__Your goal__
Repeat the whole listing exactly as written.

__Raw data__
= Beginning of Section =
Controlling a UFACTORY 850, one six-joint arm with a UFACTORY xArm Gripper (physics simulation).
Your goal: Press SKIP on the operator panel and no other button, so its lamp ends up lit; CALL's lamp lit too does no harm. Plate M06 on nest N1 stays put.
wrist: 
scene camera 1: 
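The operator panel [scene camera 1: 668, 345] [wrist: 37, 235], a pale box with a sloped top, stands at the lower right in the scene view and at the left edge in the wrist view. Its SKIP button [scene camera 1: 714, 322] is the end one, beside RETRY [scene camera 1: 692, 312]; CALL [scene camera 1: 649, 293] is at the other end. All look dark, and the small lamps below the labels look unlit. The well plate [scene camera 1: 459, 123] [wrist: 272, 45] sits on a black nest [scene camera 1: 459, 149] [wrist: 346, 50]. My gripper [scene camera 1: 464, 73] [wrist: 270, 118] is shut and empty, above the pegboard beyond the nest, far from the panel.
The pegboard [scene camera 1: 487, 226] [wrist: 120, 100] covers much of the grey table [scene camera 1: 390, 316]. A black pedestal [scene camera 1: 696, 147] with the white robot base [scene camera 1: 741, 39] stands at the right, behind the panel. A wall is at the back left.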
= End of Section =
__Task solution__
Controlling a UFACTORY 850, one six-joint arm with a UFACTORY xArm Gripper (physics simulation).
Your goal: Press SKIP on the operator panel and no other button, so its lamp ends up lit; CALL's lamp lit too does no harm. Plate M06 on nest N1 stays put.
wrist: 
scene camera 1: 
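The operator panel [scene camera 1: 668, 345] [wrist: 37, 235], a pale box with a sloped top, stands at the lower right in the scene view and at the left edge in the wrist view. Its SKIP button [scene camera 1: 714, 322] is the end one, beside RETRY [scene camera 1: 692, 312]; CALL [scene camera 1: 649, 293] is at the other end. All look dark, and the small lamps below the labels look unlit. The well plate [scene camera 1: 459, 123] [wrist: 272, 45] sits on a black nest [scene camera 1: 459, 149] [wrist: 346, 50]. My gripper [scene camera 1: 464, 73] [wrist: 270, 118] is shut and empty, above the pegboard beyond the nest, far from the panel.
The pegboard [scene camera 1: 487, 226] [wrist: 120, 100] covers much of the grey table [scene camera 1: 390, 316]. A black pedestal [scene camera 1: 696, 147] with the white robot base [scene camera 1: 741, 39] stands at the right, behind the panel. A wall is at the back left.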

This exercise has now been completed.